> Supplied material:
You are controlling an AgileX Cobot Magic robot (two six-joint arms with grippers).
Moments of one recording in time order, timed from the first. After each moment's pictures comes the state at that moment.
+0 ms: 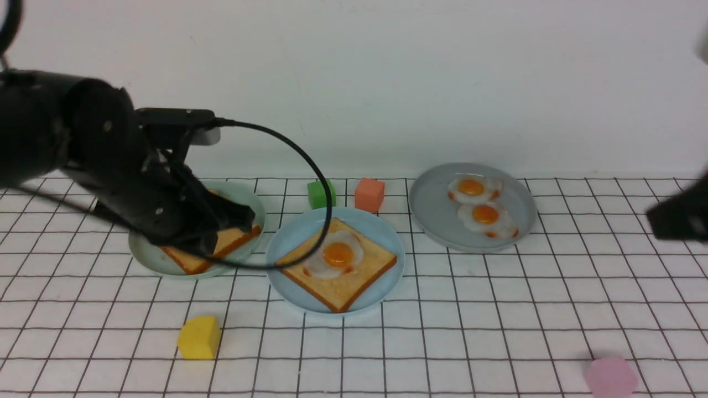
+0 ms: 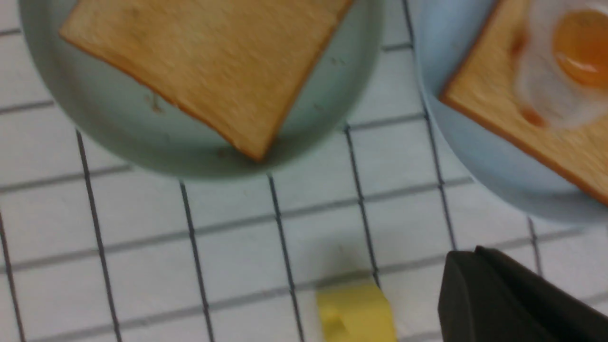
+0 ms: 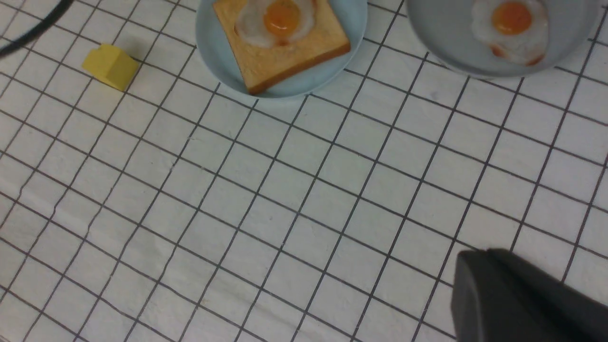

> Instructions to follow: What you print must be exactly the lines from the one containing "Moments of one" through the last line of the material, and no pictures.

> Answer to this task:
Moments of one recording in time order, timed from the first. After each moment's pictures comes the state at that moment.
+0 ms: 
+0 ms: 
+0 ms: 

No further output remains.